3.2. All-Pairs Variant
The second variant optimizes the removal and addition jointly by considering all pairs of links that would perform a valid swap.
Figure 10 demonstrates the process. There are 6 removal candidates, and they each have 3–6 possible candidates for the addition. In total, we have 27 candidate pairs. We choose the pair that increases the path length least. Most swaps increase the length of the path but theoretically it is possible that some swap might also decrease the total path; this is rare though.
The final result is shown in
Figure 11. With this example, the variant finds the same solution as the as the greedy variant. However, the
parallel chains example in
Figure 12 shows situation where the All-pairs variant works better than the greedy variant.
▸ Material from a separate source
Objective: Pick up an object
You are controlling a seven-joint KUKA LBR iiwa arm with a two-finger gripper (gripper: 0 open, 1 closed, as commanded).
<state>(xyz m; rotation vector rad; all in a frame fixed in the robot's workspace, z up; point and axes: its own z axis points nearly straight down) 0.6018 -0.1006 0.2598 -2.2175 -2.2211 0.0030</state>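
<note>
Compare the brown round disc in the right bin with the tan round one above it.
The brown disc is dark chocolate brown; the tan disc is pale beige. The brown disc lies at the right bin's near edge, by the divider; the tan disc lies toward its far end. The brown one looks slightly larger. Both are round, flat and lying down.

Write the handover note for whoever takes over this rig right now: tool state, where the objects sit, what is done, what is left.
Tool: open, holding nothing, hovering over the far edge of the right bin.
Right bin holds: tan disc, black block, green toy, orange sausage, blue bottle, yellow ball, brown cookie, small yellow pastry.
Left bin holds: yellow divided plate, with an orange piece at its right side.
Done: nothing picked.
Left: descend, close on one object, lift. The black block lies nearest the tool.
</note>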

Figure 13 summarizes the results of the main MST-based algorithms. Nearest neighbor works poorly because it depends on the arbitrary start point. If considered all possible start points, it would reach the same result as Prim-TSP, Kruskal-TSP and the greedy variant of MST-to-TSP. In this example, the all-pairs variant of MST-to-TSP is the only heuristic that finds the optimal solution, which includes the detour in the middle of the longer route.
There are (2 3) + (1 3) + (2 3) + (2 3) + (1 3) + (1 3) = 27 candidates in total.
3.3. Randomized Variant
The algorithm can be further improved by repeating it several times. This improvement is inspired by [
34] where k-means clustering algorithm was improved significantly by repeating it 100 times. The only requirement is that the creation of the initial solution includes randomness so that it produces different results every time. In our randomized variant, the final solution is the best result out of the 100 trials. The idea was also applied for the Kruskal-TSP and called
Randomized Kruskal-TSP [
8].
There are several ways how to randomize the algorithm. We adopt the method from [
8] and randomize the creation of MST. When selecting the next link for the merge, we randomly choose one out of the three shortest links. This results in sub-optimal choices. However, as we have a complete graph, it usually has several virtually as good choices. Furthermore, the quality of the MST itself is not a vital for the overall performance of the algorithm; the branch elimination plays a bigger role than the MST. As a result, we will get multiple spanning trees producing different TSP solutions. Out of the 100 repeats, it is likely that one provides better TSP than using only the minimum spanning tree as starting point.